## YOUR ASSIGNMENT
Pull every line that includes the word "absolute" from the data.
Segment Start: INFORMATION SUPPLIED
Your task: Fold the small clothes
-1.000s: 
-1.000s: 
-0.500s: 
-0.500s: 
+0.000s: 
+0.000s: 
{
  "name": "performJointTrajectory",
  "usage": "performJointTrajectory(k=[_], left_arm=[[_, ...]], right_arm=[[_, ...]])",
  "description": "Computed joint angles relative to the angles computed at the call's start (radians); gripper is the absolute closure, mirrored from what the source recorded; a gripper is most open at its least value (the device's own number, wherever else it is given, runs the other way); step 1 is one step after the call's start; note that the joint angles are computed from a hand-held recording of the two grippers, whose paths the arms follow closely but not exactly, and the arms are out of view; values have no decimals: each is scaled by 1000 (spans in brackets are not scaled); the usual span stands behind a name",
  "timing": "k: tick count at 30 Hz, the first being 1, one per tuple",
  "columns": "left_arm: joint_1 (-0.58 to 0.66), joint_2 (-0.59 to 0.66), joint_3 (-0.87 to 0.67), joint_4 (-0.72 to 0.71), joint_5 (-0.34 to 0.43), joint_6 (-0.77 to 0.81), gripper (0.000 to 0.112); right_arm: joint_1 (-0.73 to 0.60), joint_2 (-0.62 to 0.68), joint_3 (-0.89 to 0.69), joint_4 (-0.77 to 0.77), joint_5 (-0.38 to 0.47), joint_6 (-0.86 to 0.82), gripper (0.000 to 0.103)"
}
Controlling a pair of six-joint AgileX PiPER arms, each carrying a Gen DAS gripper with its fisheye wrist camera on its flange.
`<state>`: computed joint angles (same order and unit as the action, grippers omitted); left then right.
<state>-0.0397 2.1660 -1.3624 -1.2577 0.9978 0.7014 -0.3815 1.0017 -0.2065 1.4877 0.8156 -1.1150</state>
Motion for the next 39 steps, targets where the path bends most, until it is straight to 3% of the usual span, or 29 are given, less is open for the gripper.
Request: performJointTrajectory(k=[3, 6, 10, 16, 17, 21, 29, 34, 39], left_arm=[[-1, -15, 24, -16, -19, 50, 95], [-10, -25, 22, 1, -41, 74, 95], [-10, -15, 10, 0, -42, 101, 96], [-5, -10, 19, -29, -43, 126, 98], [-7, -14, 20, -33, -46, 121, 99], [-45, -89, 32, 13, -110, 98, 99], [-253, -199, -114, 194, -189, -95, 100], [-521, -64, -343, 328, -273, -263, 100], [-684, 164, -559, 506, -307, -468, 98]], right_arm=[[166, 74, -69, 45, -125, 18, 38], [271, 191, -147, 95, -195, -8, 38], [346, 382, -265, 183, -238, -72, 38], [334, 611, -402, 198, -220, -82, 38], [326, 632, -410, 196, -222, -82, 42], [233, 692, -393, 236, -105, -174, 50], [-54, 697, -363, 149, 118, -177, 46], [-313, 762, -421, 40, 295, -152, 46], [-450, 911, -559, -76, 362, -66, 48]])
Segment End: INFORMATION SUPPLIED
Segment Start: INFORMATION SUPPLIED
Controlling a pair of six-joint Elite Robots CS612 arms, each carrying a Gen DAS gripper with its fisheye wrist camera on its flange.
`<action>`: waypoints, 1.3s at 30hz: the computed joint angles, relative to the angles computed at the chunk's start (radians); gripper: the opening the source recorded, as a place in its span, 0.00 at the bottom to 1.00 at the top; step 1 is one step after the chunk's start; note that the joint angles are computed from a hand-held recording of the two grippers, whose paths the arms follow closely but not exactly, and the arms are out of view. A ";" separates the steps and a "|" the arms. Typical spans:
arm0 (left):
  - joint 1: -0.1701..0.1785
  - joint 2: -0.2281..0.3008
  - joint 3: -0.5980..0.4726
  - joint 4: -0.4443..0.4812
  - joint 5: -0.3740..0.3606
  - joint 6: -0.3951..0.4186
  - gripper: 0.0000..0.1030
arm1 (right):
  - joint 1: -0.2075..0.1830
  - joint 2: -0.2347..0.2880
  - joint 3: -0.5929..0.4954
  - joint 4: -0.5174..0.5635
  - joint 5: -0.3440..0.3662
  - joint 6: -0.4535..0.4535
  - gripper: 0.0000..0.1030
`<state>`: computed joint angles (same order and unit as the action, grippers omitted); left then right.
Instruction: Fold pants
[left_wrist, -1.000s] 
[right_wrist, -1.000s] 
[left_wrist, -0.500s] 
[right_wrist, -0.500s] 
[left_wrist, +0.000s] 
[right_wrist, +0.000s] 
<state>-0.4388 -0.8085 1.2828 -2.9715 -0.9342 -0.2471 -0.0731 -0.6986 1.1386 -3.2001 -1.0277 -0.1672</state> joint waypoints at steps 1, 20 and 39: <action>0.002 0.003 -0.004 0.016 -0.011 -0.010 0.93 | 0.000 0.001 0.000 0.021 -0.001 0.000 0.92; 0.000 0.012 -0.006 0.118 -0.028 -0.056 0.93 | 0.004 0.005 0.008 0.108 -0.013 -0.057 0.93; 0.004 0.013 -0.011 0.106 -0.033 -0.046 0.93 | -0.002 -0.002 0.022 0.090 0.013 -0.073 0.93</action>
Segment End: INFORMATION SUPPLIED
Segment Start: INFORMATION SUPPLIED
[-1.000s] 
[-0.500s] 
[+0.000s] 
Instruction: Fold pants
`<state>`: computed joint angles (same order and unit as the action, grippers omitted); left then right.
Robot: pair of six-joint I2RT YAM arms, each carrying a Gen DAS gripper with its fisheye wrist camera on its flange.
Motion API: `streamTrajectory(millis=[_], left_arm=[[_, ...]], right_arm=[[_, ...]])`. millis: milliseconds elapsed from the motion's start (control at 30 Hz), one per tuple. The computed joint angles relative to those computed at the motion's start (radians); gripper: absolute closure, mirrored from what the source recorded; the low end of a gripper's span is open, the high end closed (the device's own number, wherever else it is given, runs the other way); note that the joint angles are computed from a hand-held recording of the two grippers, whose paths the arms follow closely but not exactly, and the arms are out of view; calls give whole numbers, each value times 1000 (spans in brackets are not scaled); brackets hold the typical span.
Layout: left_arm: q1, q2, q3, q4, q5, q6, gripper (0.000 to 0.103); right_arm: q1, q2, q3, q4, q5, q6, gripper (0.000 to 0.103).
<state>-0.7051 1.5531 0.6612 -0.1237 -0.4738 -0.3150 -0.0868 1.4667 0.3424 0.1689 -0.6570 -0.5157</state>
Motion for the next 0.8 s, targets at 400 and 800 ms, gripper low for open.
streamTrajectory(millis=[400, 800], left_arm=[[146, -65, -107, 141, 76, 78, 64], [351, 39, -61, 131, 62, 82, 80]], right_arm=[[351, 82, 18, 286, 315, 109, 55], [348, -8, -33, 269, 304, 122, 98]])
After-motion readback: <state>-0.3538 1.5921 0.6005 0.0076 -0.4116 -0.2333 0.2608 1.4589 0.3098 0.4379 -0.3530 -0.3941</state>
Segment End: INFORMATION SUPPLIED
## RESPONSE
  "description": "Computed joint angles relative to the angles computed at the call's start (radians); gripper is the absolute closure, mirrored from what the source recorded; a gripper is most open at its least value (the device's own number, wherever else it is given, runs the other way); step 1 is one step after the call's start; note that the joint angles are computed from a hand-held recording of the two grippers, whose paths the arms follow closely but not exactly, and the arms are out of view; values have no decimals: each is scaled by 1000 (spans in brackets are not scaled); the usual span stands behind a name",
Motion API: `streamTrajectory(millis=[_], left_arm=[[_, ...]], right_arm=[[_, ...]])`. millis: milliseconds elapsed from the motion's start (control at 30 Hz), one per tuple. The computed joint angles relative to those computed at the motion's start (radians); gripper: absolute closure, mirrored from what the source recorded; the low end of a gripper's span is open, the high end closed (the device's own number, wherever else it is given, runs the other way); note that the joint angles are computed from a hand-held recording of the two grippers, whose paths the arms follow closely but not exactly, and the arms are out of view; calls give whole numbers, each value times 1000 (spans in brackets are not scaled); brackets hold the typical span.

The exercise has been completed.